Poor performance reviews are driving good employees away. According to a study of six companies by Ivey Business Journal, having a quality performance review process that includes frequent, relevant feedback is the number one driver of engagement for millennials. We’ve identified some key reasons millennials are turned off by performance reviews and how to address those issues.
Lack of Frequency
The days of the annual performance review are over. Even large corporations like GE — known for its rank-and-yank tactics and its merciless CEO, Jack Welch — are scrapping this system in favor of more frequent feedback, according to The Atlantic. Millennials have consistently reported that this lack of feedback leads to less growth, as they don’t know how they can improve. In fact, 74% of millennial employees said they feel “in the dark” about how well they’re performing, according to a TriNet study.
While the standard annual performance review is an hour, more often but shorter feedback sessions on specific topics would work better. You can also use electronic tools to measure performance week over week, eliminating the need to sort through performance review data yourself.
About one-fourth of millennials said they’ve called in sick to avoid a performance review and about one in eight said a performance review made them cry, according to TriNet. And who can blame them — does anyone want to endure an hour of criticism?

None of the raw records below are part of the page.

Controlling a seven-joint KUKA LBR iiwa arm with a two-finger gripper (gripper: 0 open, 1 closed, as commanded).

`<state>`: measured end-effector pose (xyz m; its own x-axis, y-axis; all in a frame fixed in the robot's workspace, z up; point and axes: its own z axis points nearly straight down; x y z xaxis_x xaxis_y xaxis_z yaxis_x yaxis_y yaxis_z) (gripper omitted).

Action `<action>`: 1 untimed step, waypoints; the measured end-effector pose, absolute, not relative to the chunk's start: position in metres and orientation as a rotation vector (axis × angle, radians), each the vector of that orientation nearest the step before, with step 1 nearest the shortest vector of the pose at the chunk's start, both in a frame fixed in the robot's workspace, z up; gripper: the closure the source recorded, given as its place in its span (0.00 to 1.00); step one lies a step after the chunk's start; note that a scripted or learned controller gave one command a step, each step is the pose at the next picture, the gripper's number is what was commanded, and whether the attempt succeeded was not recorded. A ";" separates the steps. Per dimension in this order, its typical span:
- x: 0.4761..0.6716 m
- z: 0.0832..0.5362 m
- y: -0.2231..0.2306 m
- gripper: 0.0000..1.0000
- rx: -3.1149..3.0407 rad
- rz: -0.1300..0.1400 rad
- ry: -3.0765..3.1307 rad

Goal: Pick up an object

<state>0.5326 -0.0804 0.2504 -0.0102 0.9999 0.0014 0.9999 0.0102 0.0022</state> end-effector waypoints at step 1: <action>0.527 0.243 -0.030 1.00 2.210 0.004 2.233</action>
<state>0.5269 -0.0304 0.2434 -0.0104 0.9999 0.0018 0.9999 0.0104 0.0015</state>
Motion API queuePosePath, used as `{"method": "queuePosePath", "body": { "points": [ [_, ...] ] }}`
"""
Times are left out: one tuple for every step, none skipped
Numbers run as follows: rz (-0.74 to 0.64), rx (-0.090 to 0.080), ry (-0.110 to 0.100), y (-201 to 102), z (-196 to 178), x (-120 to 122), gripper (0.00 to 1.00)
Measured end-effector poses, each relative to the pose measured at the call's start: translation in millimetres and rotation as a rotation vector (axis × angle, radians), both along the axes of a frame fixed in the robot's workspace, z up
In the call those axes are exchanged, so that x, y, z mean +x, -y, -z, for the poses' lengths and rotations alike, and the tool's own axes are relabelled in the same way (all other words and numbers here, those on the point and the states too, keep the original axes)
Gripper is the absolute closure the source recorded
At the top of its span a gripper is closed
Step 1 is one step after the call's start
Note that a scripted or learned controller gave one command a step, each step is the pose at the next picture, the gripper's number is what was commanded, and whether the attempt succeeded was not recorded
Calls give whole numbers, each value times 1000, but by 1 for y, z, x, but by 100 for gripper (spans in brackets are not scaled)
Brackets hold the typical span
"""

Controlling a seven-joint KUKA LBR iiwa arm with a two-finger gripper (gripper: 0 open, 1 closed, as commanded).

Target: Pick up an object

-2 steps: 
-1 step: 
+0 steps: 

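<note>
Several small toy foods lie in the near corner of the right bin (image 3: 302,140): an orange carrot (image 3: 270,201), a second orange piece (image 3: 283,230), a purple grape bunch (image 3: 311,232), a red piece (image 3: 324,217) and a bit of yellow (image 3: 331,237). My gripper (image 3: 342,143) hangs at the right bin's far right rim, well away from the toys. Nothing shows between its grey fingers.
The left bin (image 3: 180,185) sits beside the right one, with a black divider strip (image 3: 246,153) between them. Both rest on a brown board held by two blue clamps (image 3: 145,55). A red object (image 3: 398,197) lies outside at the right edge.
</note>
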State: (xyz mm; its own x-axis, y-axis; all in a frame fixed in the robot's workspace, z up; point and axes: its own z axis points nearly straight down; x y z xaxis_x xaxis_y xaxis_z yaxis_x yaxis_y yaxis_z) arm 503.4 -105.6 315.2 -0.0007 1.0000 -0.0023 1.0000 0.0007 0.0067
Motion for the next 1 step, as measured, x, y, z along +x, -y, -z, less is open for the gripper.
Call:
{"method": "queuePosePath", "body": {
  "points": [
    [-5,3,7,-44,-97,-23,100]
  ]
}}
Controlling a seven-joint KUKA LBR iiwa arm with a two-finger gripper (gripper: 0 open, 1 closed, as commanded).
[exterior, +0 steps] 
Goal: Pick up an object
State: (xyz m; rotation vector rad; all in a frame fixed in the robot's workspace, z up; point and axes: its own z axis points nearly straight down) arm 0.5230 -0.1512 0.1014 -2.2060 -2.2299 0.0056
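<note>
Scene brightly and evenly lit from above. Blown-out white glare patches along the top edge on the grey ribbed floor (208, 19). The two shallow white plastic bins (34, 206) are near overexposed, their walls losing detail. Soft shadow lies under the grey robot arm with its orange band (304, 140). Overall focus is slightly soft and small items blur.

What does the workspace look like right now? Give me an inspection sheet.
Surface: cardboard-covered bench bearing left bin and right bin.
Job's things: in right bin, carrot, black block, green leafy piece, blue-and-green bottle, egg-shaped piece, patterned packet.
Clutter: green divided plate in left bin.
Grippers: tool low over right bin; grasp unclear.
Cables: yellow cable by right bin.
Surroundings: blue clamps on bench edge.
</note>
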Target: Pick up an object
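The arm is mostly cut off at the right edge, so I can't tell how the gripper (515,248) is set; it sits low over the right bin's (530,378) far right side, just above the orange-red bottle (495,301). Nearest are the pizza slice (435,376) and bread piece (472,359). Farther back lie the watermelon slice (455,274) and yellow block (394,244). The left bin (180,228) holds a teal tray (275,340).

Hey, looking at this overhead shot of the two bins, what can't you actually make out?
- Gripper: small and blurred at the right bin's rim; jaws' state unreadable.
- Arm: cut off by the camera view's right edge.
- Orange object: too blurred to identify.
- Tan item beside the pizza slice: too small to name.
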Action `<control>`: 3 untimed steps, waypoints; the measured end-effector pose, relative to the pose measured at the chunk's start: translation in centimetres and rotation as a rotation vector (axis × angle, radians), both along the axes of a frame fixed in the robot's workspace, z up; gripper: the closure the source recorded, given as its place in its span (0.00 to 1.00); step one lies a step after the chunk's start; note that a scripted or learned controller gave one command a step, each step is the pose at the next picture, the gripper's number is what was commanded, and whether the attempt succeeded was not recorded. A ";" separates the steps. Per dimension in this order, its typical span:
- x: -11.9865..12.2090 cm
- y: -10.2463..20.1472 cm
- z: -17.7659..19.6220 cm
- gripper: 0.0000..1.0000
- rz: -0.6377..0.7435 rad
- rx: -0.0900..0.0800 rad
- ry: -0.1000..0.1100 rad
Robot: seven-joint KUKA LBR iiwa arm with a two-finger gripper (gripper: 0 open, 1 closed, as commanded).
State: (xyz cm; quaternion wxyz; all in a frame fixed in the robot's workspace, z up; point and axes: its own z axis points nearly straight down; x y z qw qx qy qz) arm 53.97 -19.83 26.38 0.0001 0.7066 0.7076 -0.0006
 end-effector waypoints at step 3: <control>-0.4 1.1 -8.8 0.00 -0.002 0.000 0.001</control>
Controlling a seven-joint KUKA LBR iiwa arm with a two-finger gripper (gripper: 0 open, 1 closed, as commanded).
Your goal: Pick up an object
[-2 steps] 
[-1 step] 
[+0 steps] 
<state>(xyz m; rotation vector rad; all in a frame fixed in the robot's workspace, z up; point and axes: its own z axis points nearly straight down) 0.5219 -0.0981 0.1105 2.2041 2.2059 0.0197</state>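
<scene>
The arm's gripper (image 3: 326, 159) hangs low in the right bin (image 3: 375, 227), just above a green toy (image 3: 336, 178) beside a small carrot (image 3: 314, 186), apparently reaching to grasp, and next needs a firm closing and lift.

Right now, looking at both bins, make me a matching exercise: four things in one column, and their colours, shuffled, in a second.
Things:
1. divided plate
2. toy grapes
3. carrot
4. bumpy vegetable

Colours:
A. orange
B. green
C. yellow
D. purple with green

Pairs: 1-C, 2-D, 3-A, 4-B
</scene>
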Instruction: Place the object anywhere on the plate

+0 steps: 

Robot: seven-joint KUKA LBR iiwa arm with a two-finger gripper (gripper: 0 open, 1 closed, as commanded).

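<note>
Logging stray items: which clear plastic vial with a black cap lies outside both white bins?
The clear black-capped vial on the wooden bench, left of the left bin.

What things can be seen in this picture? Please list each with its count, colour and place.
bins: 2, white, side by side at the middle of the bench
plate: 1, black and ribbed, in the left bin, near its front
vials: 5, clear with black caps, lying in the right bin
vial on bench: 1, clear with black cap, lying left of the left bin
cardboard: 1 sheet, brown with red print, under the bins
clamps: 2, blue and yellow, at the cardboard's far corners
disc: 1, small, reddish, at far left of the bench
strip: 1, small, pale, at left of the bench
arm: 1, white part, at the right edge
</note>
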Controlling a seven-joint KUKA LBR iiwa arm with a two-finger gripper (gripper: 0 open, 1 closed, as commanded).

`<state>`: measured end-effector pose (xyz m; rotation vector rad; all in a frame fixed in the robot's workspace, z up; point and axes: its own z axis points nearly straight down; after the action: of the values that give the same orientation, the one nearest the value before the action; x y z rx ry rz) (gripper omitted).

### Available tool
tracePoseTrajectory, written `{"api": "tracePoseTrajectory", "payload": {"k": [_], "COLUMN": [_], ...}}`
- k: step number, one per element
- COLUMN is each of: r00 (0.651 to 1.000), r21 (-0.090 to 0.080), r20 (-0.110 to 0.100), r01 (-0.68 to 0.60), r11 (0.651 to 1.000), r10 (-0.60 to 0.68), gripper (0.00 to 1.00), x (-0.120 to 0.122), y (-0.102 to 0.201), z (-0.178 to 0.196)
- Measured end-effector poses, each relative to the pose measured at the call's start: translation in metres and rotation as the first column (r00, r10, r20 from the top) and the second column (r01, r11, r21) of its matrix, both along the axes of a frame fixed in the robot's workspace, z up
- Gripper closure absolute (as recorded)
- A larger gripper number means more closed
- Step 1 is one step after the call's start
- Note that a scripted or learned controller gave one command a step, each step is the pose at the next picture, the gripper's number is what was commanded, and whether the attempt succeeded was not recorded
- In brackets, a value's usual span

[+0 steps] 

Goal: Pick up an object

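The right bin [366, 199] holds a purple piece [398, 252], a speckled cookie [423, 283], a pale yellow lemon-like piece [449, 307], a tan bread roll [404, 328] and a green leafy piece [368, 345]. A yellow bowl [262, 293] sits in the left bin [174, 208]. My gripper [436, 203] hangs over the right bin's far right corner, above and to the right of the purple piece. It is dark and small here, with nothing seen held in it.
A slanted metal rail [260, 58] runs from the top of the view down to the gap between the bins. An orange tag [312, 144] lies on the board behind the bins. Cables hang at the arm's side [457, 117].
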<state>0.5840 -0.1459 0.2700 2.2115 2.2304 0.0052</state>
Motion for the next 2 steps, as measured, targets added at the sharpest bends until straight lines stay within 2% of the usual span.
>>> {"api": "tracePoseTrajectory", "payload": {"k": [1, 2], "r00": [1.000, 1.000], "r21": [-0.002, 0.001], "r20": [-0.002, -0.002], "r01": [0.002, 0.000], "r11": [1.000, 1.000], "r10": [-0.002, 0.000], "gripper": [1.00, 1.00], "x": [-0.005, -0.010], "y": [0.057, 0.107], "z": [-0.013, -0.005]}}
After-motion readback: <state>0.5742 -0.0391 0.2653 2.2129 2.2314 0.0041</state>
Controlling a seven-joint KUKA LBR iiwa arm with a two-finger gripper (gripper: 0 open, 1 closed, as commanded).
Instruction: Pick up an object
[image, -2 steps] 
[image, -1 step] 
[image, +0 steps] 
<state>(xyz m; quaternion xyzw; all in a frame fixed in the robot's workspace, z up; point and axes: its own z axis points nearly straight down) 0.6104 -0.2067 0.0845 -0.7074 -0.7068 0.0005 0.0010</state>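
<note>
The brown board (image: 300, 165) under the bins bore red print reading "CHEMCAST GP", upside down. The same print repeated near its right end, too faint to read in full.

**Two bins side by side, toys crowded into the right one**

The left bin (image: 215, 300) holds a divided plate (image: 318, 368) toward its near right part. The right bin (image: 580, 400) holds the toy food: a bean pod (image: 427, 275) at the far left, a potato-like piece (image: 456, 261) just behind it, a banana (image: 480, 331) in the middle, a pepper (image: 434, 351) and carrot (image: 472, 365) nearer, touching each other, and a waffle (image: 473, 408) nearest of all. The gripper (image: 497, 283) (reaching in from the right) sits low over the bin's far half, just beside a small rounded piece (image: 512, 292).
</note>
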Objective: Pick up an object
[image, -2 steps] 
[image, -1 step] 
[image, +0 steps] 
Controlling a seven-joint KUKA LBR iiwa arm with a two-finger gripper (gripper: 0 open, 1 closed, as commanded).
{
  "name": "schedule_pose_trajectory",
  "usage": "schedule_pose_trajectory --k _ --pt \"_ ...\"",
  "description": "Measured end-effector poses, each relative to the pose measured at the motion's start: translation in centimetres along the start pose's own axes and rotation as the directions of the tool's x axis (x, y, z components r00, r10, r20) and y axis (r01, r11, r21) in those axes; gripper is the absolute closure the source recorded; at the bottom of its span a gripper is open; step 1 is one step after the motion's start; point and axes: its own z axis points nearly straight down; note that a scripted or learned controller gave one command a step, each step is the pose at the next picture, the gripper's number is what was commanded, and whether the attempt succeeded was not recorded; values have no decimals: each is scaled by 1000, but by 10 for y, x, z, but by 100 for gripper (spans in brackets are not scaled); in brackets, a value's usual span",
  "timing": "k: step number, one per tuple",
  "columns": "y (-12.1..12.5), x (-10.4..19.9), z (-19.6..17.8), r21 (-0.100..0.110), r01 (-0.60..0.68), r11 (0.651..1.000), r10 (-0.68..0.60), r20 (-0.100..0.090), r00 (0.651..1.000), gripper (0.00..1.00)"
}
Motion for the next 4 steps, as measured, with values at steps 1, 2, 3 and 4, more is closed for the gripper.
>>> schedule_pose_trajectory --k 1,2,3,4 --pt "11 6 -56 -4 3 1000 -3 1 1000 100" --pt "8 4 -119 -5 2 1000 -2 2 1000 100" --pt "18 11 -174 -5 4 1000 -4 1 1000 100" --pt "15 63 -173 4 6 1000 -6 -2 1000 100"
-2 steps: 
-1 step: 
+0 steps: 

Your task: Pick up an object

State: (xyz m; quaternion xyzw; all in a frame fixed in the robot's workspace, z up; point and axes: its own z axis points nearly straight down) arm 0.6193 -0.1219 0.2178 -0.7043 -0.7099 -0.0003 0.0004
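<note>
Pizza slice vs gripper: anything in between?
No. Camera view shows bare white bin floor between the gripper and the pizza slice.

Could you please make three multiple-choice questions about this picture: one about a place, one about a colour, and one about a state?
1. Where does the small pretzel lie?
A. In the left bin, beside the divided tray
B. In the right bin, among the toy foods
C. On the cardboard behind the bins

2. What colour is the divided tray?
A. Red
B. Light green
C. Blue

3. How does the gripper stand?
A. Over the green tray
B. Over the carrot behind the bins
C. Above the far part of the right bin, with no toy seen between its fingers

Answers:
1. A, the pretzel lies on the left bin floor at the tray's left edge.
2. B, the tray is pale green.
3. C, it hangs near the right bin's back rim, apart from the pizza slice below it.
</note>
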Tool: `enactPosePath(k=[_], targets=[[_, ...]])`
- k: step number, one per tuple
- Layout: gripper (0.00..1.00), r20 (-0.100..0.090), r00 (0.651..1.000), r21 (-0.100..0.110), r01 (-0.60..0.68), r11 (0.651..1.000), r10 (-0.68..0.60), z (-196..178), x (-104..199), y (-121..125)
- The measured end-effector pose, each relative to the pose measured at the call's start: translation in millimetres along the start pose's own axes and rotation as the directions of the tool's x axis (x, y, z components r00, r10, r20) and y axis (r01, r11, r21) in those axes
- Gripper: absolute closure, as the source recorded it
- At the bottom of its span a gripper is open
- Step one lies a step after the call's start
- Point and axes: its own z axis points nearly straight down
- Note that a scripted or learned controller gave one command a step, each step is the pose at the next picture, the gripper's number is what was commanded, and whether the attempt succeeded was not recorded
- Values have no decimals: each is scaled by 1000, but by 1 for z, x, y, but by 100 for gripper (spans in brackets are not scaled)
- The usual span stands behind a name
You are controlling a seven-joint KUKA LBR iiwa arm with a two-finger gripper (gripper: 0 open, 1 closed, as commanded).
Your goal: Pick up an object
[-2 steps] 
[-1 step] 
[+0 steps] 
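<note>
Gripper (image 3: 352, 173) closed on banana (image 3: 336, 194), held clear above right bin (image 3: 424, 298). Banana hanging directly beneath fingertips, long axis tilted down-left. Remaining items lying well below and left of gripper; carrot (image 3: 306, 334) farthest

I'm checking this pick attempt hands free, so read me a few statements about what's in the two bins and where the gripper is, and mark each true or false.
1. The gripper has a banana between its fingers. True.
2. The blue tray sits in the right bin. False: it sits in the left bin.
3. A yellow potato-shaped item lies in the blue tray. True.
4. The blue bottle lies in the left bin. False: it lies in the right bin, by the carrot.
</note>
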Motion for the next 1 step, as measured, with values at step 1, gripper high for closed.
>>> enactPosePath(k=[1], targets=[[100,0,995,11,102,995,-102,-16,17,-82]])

Instead, millennials want a more informal and positive atmosphere. Approach performance reviews more like a conversation and focus on the positives whenever possible. Allow for employees to evaluate their own performance and discuss any issues they might have with feedback. Some companies have created ways for employees to request feedback whenever they want it.
Another major issue with performance reviews is that the feedback given is too vague. Our study found that 38% of employees thought that feedback needed to be more oriented toward metrics and goals. This avoids employees thinking that the manager is biased against them and keeps the process objective.
Employees should know what your expectations are from the start. Make your feedback specific and measurable. This way employees can actually improve their performance and become stronger professionals.
The same goes for positive feedback. The occasional “nice job” isn’t enough. Tell employees exactly what they’re doing well. Not only will they keep doing it, but they’ll feel like they’re making a significant contribution.
The old system of performance reviews doesn’t work well for most employees. While millennials have some of their own ideas about what could make performance reviews better, it’s safe to say that most employees would welcome some changes.